The map clause accepts a modifier that allows us to specify the direction of data movement. In the code below, the says that the A and B arrays should be copied to device memory when executing the offloaded task while the C array should be copied from device memory to host memory. For the vector add computation, this makes sense. The initialized values in A and B are copied to the GPU. We do not need to copy them back since the GPU doesn't modify these arrays. On the other hand, we do not need to copy C to GPU but we did not to copy it back to the CPU to access the values updated by the GPU.
If there is data that is both read from and written to by the GPU, we can just use tofrom modifier.

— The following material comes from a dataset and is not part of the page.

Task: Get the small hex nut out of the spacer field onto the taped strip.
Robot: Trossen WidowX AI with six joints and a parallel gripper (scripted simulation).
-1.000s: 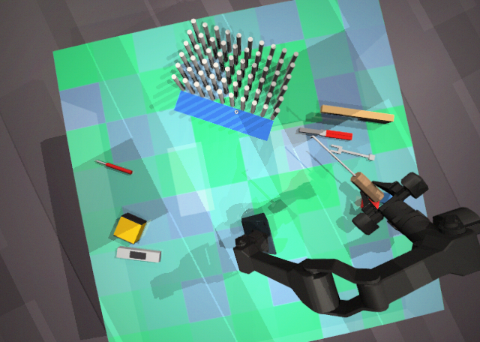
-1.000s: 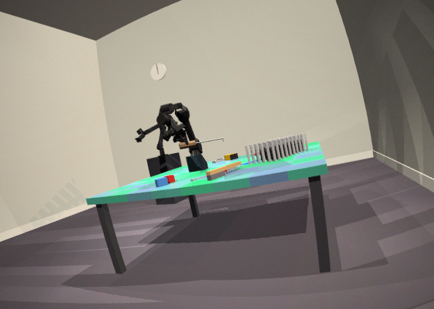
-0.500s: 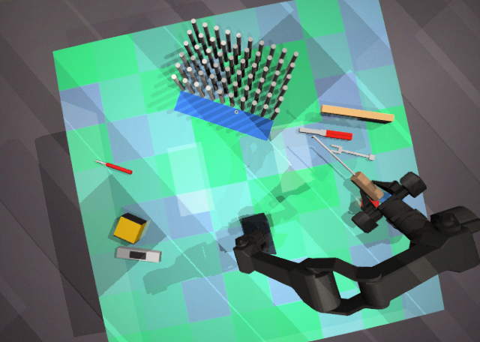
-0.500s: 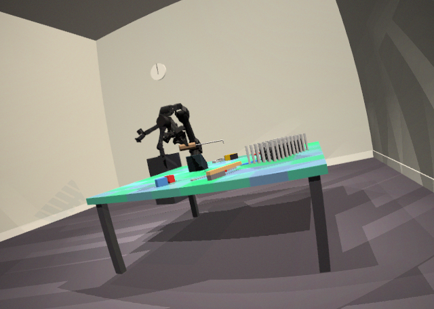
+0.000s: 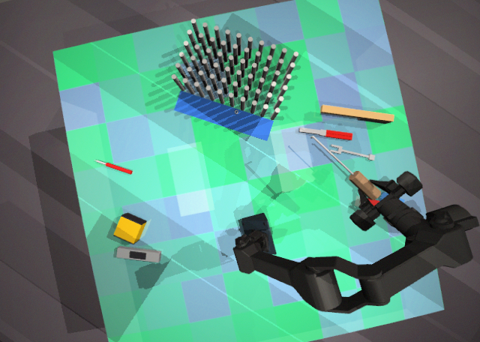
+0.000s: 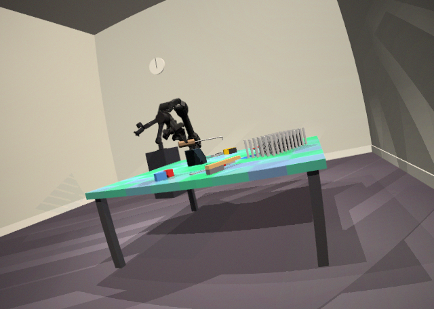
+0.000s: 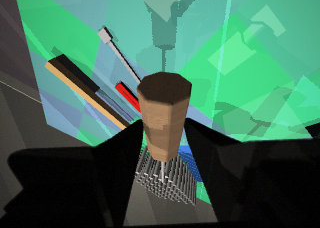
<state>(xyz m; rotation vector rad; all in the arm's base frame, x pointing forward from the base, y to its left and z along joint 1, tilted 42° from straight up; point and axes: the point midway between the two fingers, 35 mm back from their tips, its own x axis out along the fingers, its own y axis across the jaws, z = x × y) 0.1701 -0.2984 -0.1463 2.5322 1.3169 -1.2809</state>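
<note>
Now: gripper tip 80 mm short of the wire hook tool, 70 mm to the right of it and 10 mm above it. Also, from my gripper tip: red block: 90 mm behind, 100 mm to the right, 140 mm below; grey fork tool: 100 mm ahead, 60 mm to the right, 160 mm below; blue cube: 90 mm behind, 180 mm to the right, 140 mm below.
</note>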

%%writefile vec_add_dynamic.cpp
#include<iostream>
#include<omp.h>
using namespace std;
int main() {
unsigned N = 10000;
float *A = (float *) malloc(sizeof(float) * N);
float *B = (float *) malloc(sizeof(float) * N);
float *C = (float *) malloc(sizeof(float) * N);
for (unsigned i = 0; i < N; i++) {
A[i] = i * 2.17;
B[i] = i * 3.14;
}
#pragma omp target map(to:A[0:N],B[0:N]) map(from:C[0:N])
{
#pragma omp parallel for
for (unsigned i = 0; i < N; i++)
C[i] = A[i] + B[i];
}
cout << "Computation Done!" << endl;
// verify results
for (unsigned i = 1; i < 2; i++)
cout << "C[1] = " << C[i] << endl;
return 0;
}Overwriting vec_add_dynamic.cpp
!g++ -o vec_add -fopenmp vec_add_dynamic.cpp -fno-stack-protector -foffload=nvptx-none -fopenmp!/usr/local/cuda/bin/nvprof ./vec_add 2>&1 | grep "main" GPU activities: 98.70% 1.6626ms 1 1.6626ms 1.6626ms 1.6626ms main$_omp_fn$0
In this tutorial we saw how we can use the map clause to copy data to and from the GPU device when executing an offloaded task. The map clause is necessary whenever we are accessing dynamically allocated data. For static data structures and scalar variables, OpenMP will do the mapping implicitly.